DB = SQLite3::Database.new 'data.db'

def sum_int
  rows = DB.execute("SELECT value_int FROM points")
  rows.flatten.map(&:to_i).inject(:+).to_i  / 10_000.0  
end

def sum_big_int
  rows = DB.execute("SELECT value_big_int FROM points")
  rows.flatten.map(&:to_i).inject(:+).to_i  / 100_000_000.0  
end

def sum_real
  rows = DB.execute("SELECT value_real FROM points")
  rows.flatten.map(&:to_f).inject(:+)
end

def sum_txt
  rows = DB.execute("SELECT value_txt FROM points")
  rows.flatten.map{ |x| BigDecimal.new(x) }.inject(:+)
end

real_value = sum_txt.to_f
puts "SUM error = #{(real_value - real_value) / real_value}, text = #{sum_txt.to_f}"

puts "SUM error = #{(real_value - sum_real) / real_value}, real = #{sum_real}"

puts "SUM error = #{(real_value - sum_big_int) / real_value}, bint = #{sum_big_int}"

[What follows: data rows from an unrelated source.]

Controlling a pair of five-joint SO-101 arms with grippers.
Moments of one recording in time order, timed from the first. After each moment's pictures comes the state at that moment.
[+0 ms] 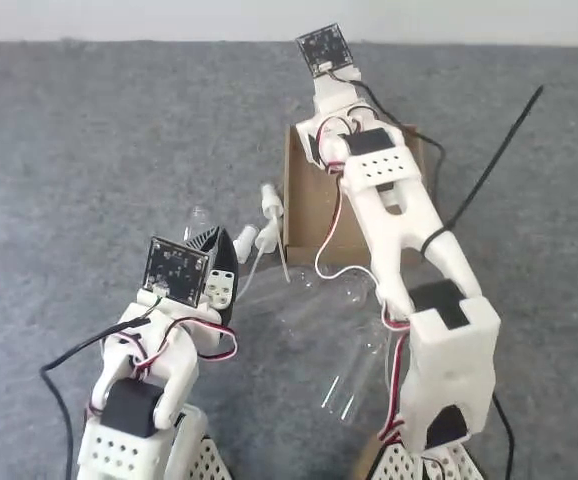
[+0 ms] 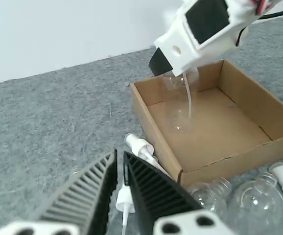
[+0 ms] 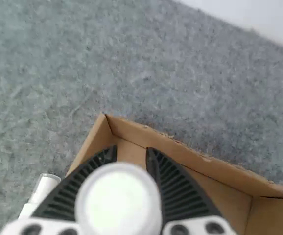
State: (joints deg) left arm 10.1 -94.6 82.4 49.5 0.3; right arm -20.3 25.4 -13.5 39.8 6.5
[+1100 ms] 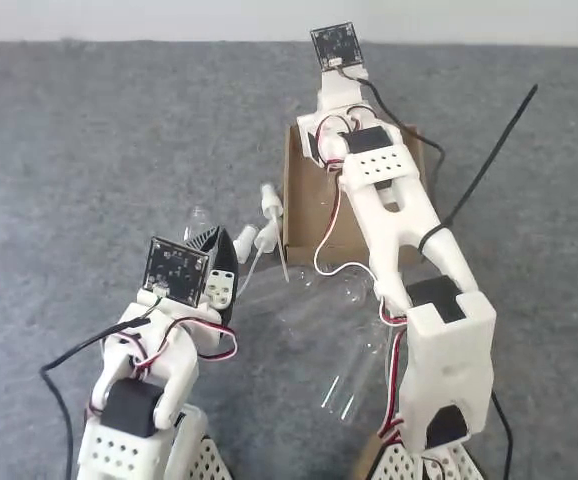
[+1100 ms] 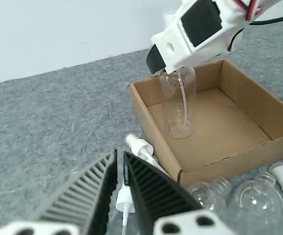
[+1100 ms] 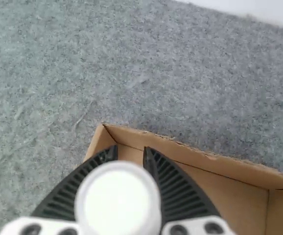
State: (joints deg) left arm 10.1 -94.6 82.4 49.5 0.3; right arm -20.1 28.0 -15.7 39.5 -1.8
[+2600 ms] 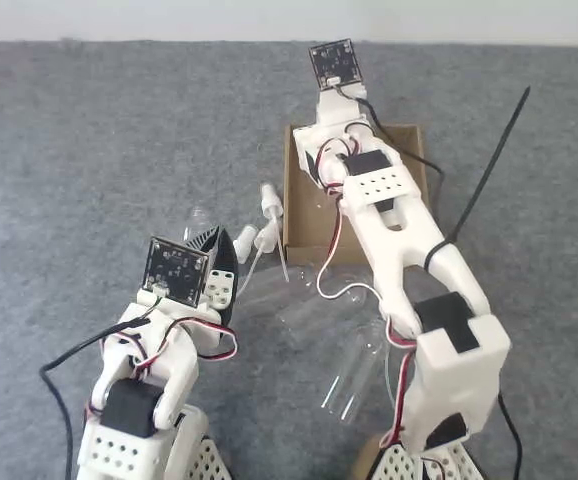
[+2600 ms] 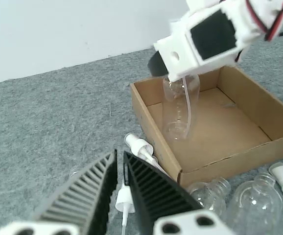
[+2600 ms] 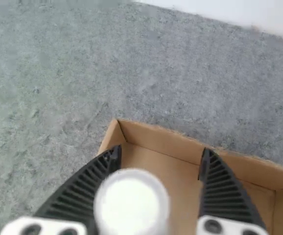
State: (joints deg) left arm 10.1 -94.6 82.4 49.5 0.4; right arm -21.5 17.9 0.7 27.9 -2.0
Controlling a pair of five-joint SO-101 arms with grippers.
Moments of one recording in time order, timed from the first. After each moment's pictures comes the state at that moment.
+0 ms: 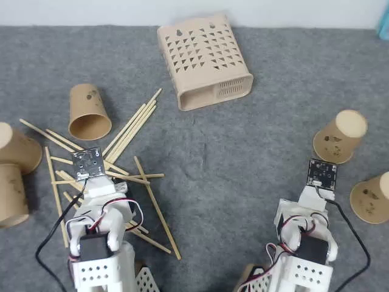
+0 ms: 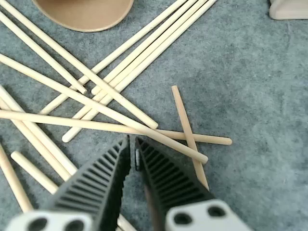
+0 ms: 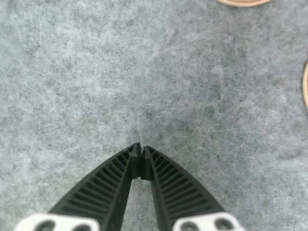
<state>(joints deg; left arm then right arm) -13.7 -103.3 96.7 67.8 11.4 12.9 -103.1 95.2 74.5 0.7</state>
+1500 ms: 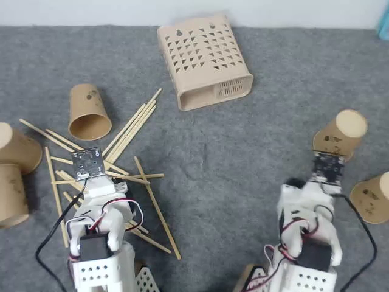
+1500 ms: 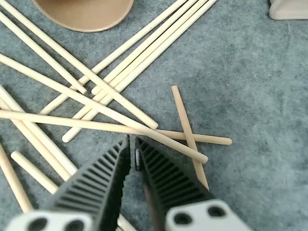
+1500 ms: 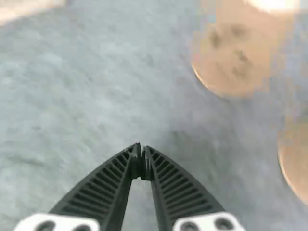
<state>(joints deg) -13.7 -103.3 96.7 67.8 11.4 6.2 -103.2 85.9 66.9 0.7</state>
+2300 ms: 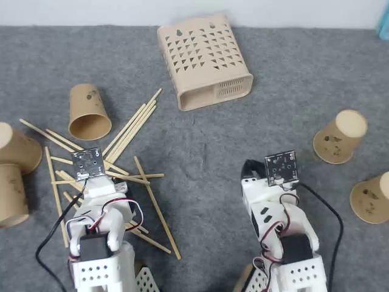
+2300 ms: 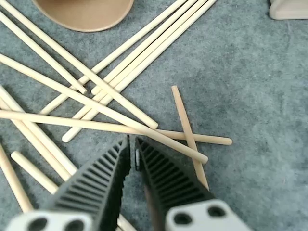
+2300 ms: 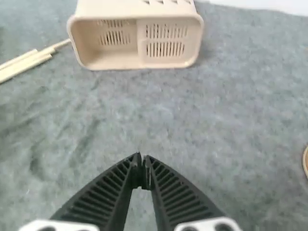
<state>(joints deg) -13.7 -103.3 96.7 67.8 11.4 -14.6 -103.1 95.2 48.2 0.5</state>
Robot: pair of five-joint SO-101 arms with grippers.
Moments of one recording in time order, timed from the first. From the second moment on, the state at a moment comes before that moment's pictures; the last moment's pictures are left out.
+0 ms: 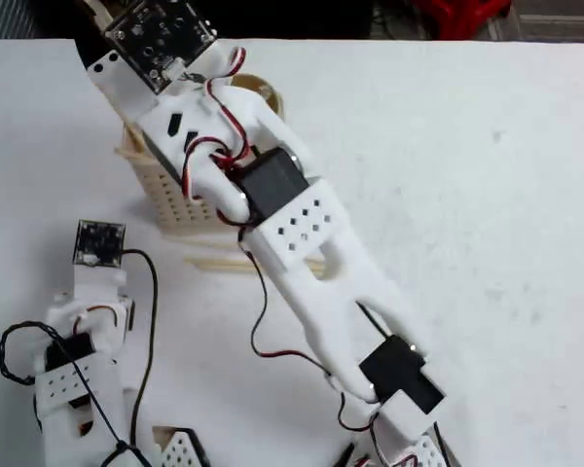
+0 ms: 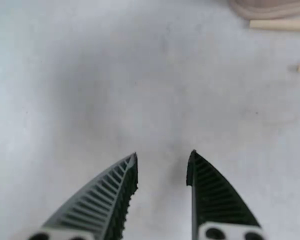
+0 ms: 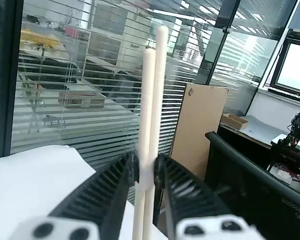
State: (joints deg) left arm -30.0 -58.2 88.3 37.0 -27.0; right arm -45.4 6.7 -33.9 28.0 15.8
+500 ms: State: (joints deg) left arm -30.0 -58.2 88.3 37.0 -27.0; right arm -45.5 6.8 -34.2 33.1 15.8
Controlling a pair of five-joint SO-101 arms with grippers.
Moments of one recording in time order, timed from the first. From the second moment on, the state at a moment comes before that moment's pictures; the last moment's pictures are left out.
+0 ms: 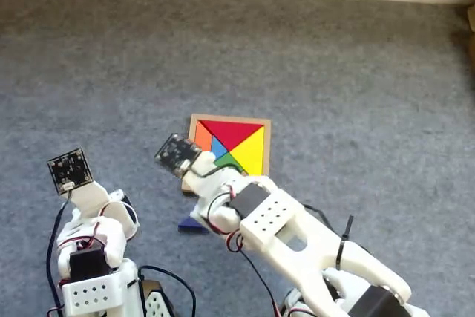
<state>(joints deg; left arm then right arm) -18.9 -101.3 96.0 63.9 16.6 -53.2 -25.7 50.4 44.8 15.3</state>
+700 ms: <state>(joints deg) -18.9 -101.3 96.0 63.9 16.6 -54.1 -10.8 49.7 34.7 9.7</state>
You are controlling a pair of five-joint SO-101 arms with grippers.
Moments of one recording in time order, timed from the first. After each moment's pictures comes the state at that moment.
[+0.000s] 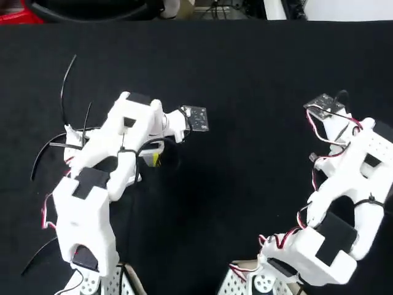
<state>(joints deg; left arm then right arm) 11.1 23.6 1.9 65.0 -69.7 38.0 -1.9 19.0 74.2 68.2</state>
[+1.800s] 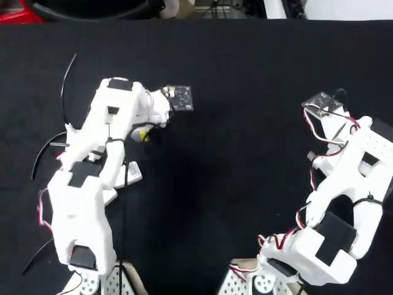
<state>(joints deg) 4.6 29.6 -10.5 61.1 -75.8 36.6 -1.9 19.0 74.2 67.1</state>
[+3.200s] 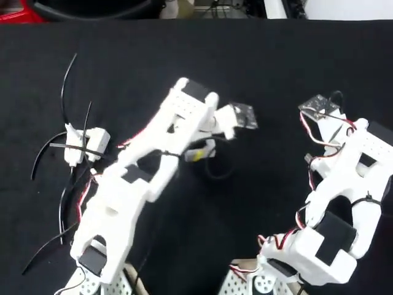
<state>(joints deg) 27.5 42.6 -38.8 96.1 -50.4 36.4 -2.2 21.6 72.2 66.9</state>
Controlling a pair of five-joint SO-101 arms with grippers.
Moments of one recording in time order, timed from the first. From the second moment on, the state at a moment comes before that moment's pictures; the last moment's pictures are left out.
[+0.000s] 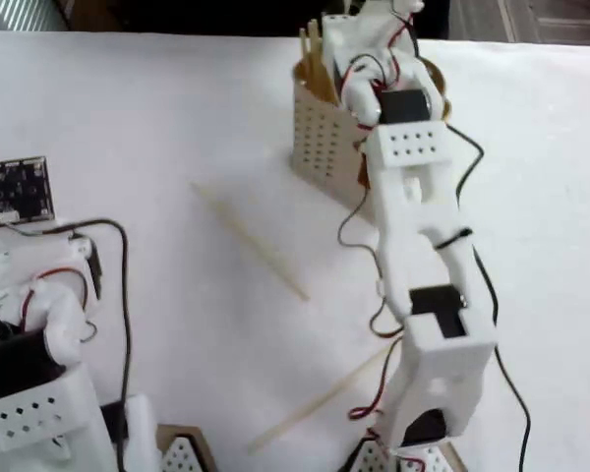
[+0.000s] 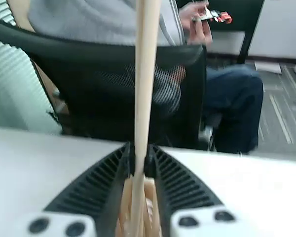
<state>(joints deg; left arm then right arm) -23.8 -64.7 45.8 71.4 -7.3 -12.1 20.2 -29.5 34.3 0.2</state>
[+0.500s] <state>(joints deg) -23.8 -64.7 45.8 71.4 -7.3 -11.0 16.9 -30.2 46.8 0.2</state>
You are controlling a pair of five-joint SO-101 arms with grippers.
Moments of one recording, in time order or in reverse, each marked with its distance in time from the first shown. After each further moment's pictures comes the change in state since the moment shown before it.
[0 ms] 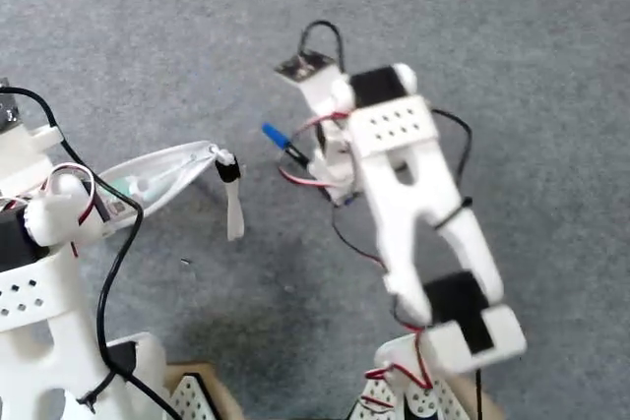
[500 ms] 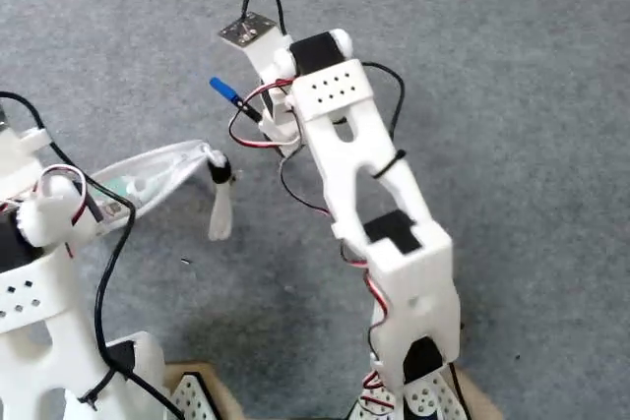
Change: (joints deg) left arm -1.8 0.0 0.0 0.0 0.2; right arm -7.1 29.6 -38.0 0.0 0.0
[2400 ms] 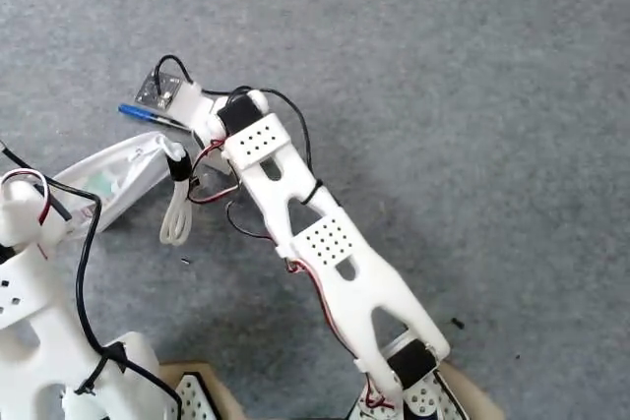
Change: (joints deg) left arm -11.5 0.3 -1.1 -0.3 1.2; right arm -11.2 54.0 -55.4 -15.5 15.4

puts "SUM error = #{(real_value - sum_int) / real_value}, int  = #{sum_int}"

Benchmark.ips do |x|
  x.config(time: 10, warmup: 2)

  x.report("sql value_int") { sum_int }
  x.report("sql value_big_int") { sum_big_int }
  x.report("sql value_real") { sum_real }
  x.report("sql value_txt") { sum_txt }

  x.compare!
end

The result

SUM error = 0.0, text = 68254.85245740146
SUM error = 1.2322943643084475e-13, real = 68254.85245739305
SUM error = 8.360059791236454e-10, bint = 68254.85240034
SUM error = 0.00014105015328355765, int  = 68245.2251
Warming up --------------------------------------
       sql value_int     1.000  i/100ms
   sql value_big_int     1.000  i/100ms
      sql value_real     1.000  i/100ms
       sql value_txt     1.000  i/100ms
Calculating -------------------------------------
       sql value_int      0.573  (± 0.0%) i/s -      6.000
   sql value_big_int      0.571  (± 0.0%) i/s -      6.000  in  10.518204s
      sql value_real      0.563  (± 0.0%) i/s -      6.000  in  10.667458s
       sql value_txt      0.192  (± 0.0%) i/s -      2.000

Comparison:
       sql value_int:        0.6 i/s
   sql value_big_int:        0.6 i/s - 1.00x slower
      sql value_real:        0.6 i/s - 1.02x slower
       sql value_txt:        0.2 i/s - 2.98x slower

Conclusion

Using integers can improve our calculations but not for much, and the lost precision can be compensated if our values aren’t critical, otherwise using float type it will be just enough. We still can use BigDecimal values, but the cost in the long term run could affect our performance, I don’t recommend use this data type if is not related to something critical in our application. Although we still calculate parabolic trajectories with float data type.